Vintage and Thrift, a new and sustainable method to purchase products has now made way amongst the streetwear culture in India. The Indian market slowly but steadily is adapting to this new concept. However, a majority of the audience is still under the impression that “thrift” and “vintage” are synonymous but that is not the case.
”Thrift” refers to money and price- as in, careful management of monetary resources. In simpler words, thrifting means to go shopping at a thrift store, garage sale, or flea market where you’ll find gently used items at discounted prices. These are items which are pre-loved and in top-notch condition.
Thrift shops aka charity shops offer old clothing pieces for extremely low prices. Their stock is much more in comparison to that of the vintage shops and thus offer more variety. As the entire concept of thrift is based on donation, the prices even though low, shops still end up making a profit. Many thrift shops such as the Salvation Army and Goodwill end up donating a part of their profit towards the charity.
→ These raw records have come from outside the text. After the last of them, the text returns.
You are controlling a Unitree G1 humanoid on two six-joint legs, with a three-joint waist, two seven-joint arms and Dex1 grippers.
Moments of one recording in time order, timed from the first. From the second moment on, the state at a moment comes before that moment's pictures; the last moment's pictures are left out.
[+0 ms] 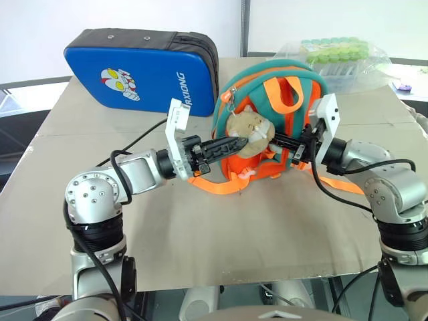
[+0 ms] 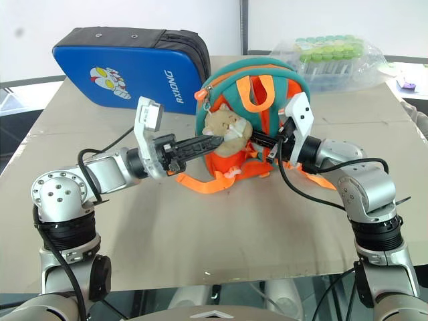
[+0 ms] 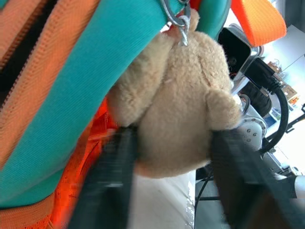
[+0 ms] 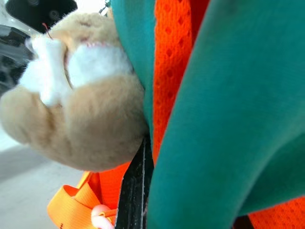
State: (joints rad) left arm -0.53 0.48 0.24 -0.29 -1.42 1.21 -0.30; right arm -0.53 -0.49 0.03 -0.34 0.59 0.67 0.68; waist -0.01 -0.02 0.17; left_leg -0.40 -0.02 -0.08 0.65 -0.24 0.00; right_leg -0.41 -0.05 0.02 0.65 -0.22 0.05
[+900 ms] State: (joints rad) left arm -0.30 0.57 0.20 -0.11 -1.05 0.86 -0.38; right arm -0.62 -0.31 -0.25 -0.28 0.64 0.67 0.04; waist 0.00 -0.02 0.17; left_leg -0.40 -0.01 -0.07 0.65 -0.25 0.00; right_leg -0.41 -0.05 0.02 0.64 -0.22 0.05
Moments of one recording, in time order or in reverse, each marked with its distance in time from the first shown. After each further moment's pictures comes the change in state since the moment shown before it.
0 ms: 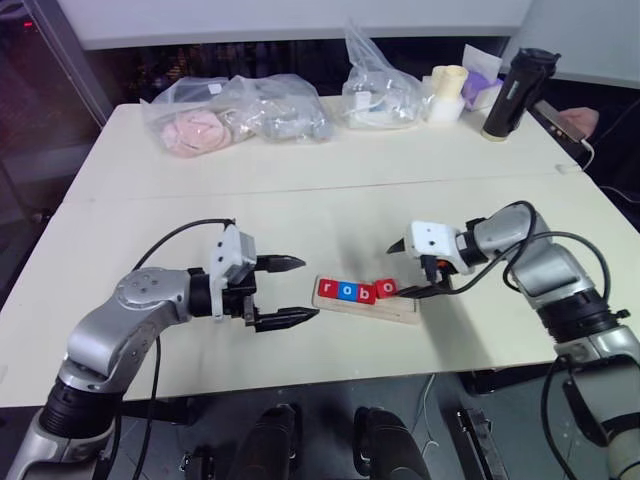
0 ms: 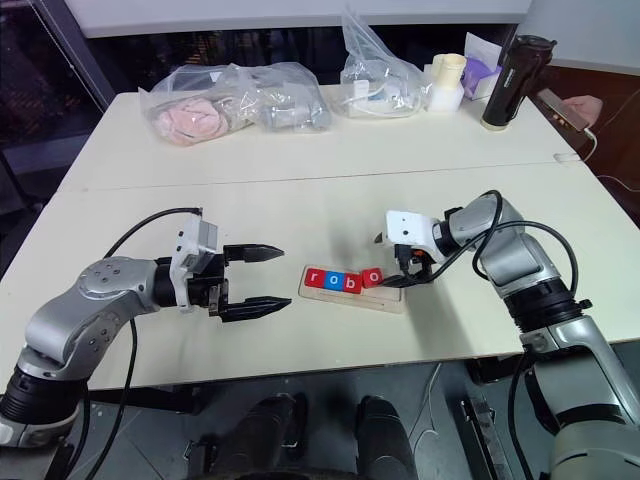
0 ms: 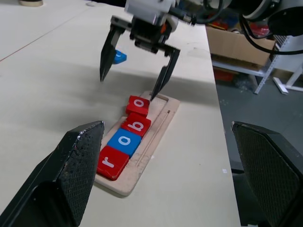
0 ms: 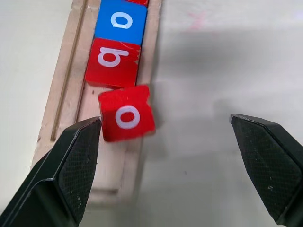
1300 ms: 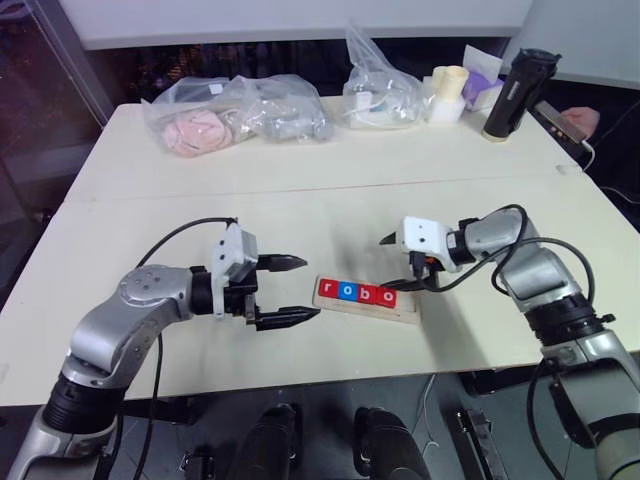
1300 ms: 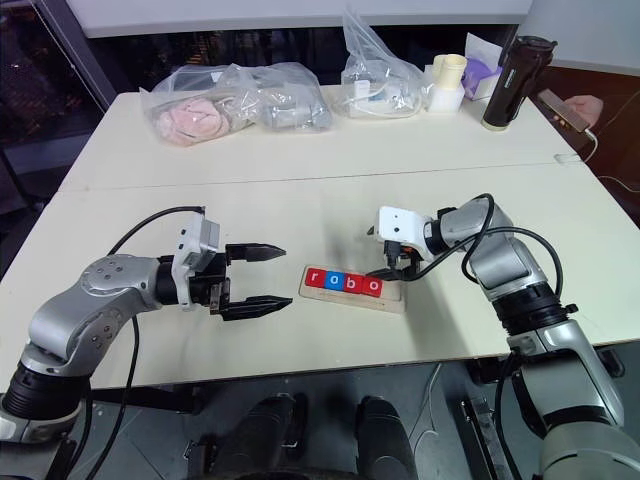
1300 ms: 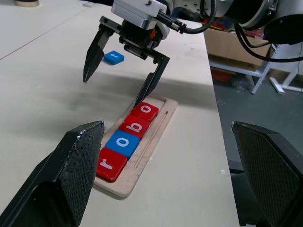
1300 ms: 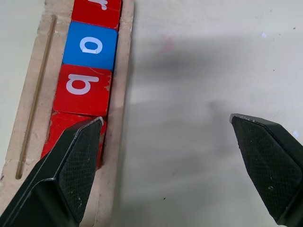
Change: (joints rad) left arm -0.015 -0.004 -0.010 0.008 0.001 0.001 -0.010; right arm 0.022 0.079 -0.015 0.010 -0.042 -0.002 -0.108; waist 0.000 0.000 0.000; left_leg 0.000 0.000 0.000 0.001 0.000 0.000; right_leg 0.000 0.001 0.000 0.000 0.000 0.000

”Vintage” on the other hand refers to the year during which the item was produced. Vintage items can typically be of lower quality or simply outdated thus can be acquired at a lesser price. On the contrary, age can skyrocket an item’s value to a whole new level.
“Vintage apparel” is an umbrella term for clothing that came from the previous era for example, apparel that was produced prior to the 1920s were usually considered antique clothes because they are too old to be worn by someone. However, clothes that were manufactured from the 1920s up to 1998 are considered vintage. They are also referred to as “retro.” Hence, if you are buying an item whose style belongs to the said era, then you are really buying a retro dress. In terms of vintage clothing, the audience often gets confused between vintage and novelty. Vintage products are from the actual event that took place for example a legitimate T-shirt from a Guns ‘N’ Roses concert. There is no possibility for such items to be mass produced and are given to a few lucky ones, but the production dates to that specific moment. Sean Wotherspoon’s Round Two is a perfect example of a vintage clothing store. The store is well known amongst sneakerheads for its vintage apparel and rare kicks which are almost impossible to find.
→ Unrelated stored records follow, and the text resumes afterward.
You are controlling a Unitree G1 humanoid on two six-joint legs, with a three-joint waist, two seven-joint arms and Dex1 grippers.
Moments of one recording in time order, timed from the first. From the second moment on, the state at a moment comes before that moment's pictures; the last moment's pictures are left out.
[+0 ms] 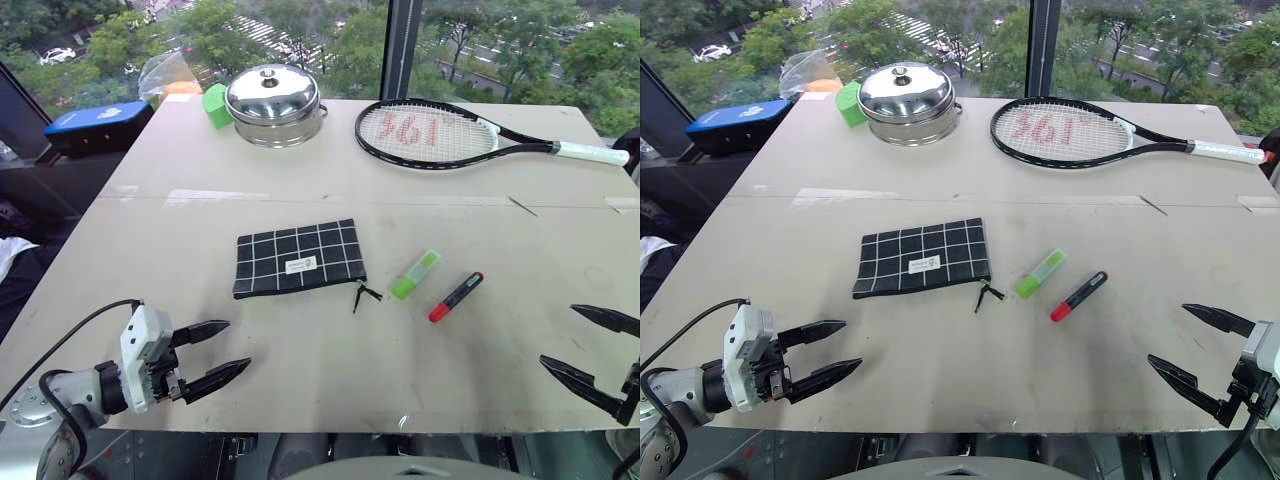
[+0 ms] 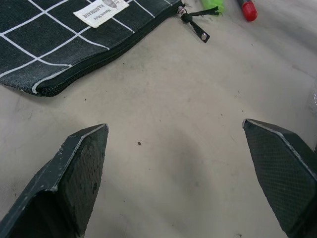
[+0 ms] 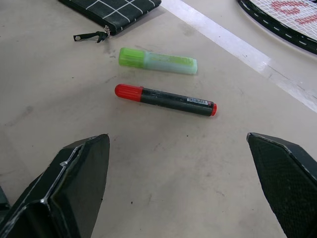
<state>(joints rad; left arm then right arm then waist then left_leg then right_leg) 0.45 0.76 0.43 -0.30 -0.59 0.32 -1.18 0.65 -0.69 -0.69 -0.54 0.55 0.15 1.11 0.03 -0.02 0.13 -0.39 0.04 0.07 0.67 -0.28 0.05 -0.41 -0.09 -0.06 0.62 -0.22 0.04</state>
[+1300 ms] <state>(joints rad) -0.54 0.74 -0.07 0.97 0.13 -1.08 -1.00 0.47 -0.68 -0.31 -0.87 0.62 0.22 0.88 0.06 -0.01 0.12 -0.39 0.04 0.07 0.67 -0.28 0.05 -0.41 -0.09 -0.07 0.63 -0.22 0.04</state>
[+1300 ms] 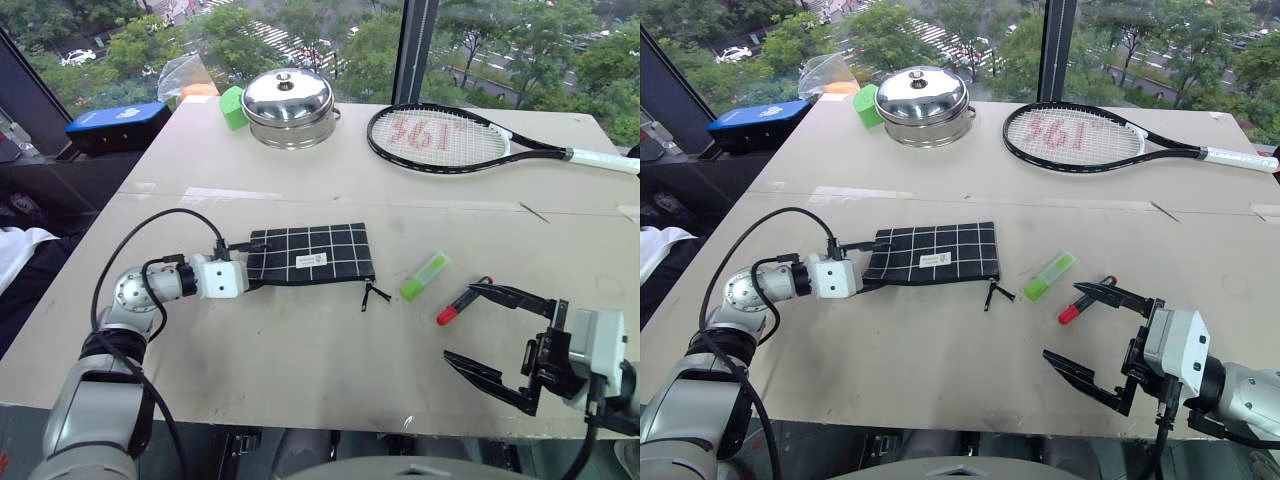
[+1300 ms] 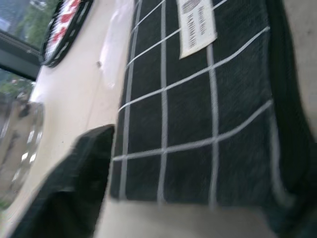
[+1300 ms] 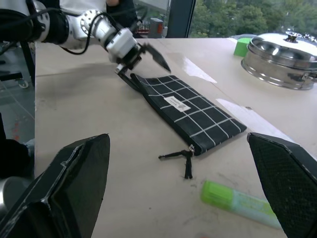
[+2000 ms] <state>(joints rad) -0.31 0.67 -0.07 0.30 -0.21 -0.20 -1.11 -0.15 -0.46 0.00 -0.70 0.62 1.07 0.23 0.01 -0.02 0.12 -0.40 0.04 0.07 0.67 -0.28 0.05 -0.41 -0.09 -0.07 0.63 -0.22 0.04</state>
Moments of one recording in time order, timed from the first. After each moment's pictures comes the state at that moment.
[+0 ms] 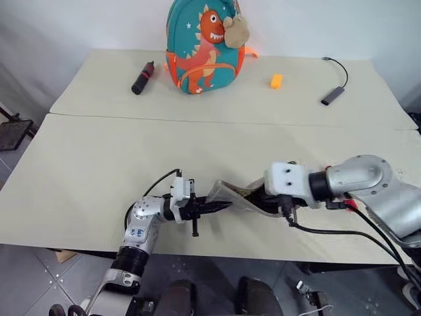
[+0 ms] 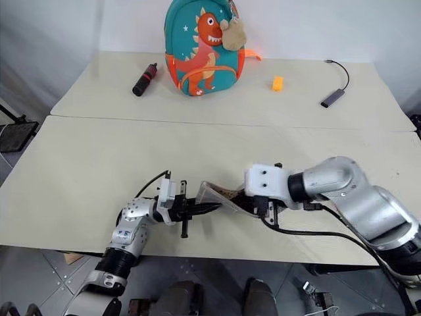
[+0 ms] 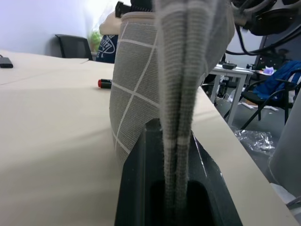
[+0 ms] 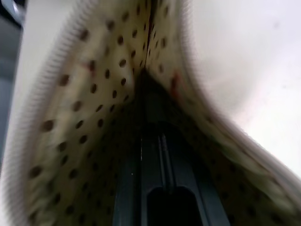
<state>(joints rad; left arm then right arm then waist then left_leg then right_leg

Novelty items on the other hand are sold by fast-fashion shops and are usually produced in recent times, for example: vintage themed t-shirts found in H&M. They might be in reference to the event but are mass produced for the modern market. Fast-fashion is said to be one of the major causes of pollution in recent times.
Collectibles such as Pokémon trading cards, Sports themed trading cards were a growing trend in the 90s which seems to be growing back. Some hyped stores alongside apparel and clothing have also started dealing in trading cards. Popular Youtubers namely Logan Paul has been investing in Pokémon cards in recent times by taking part in auctions and bidding for the same. Popular brands such as Levi’s, G-shock are expected to announce collaborations with Pokémon in the upcoming months. Daniel Arsham was also toying with Pokémon sculptures in the shape of a card recently.
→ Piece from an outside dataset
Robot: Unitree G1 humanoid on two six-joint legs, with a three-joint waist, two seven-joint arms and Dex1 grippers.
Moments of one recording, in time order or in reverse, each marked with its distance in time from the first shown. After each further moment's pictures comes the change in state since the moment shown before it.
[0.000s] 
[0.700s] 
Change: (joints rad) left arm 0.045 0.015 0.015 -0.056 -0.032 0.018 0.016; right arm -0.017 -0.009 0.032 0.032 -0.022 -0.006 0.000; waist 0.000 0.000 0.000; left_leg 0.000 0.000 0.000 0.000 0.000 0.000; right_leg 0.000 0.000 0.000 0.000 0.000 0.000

Collectibles however do not limit themselves to cards or action figures, there are a variety of apparel and kicks which fall into the category as well. These are items which are no longer produced or are very limited in number in most cases 1 of 1. These include T-shirts by famous bands or artists, sneakers worn by famous personalities custom made for them and a variety of other stuff.
This is one of the most rare pieces of Eminem clothing. It is so rare that brands in Japan have decided to remake the T-shirt and sell it under their own name. The brand which initially created the T-shirt is no longer available and thus the value of the original piece has skyrocketed ever since.
This particular Nike Air Yeezy was worn by Kanye himself during his performances of “Hey Mama” and “Stronger” on-stage at the 2008 Grammys. It is a one off piece with no other form of existence. The pair is currently valued at an excess of $1 million USD and is set to be auctioned soon on Sotheby’s
India is now picking up on the trend where a majority of online thrift stores were in the spotlight during the lockdown months, especially on Instagram. Items are dropped weekly or fortnightly in limited quantities and are sold based on first come first serve basis. Such drops make it possible to buy used, branded clothing at affordable prices. Such stores are deeply exploring the online market that has lately been dull due to the budget constraints. Buyers feel more confident as they are given the assurance of quality sustainable clothing rather than unsustainable fast fashion. However, the key lies in low prices of high end, wearable products.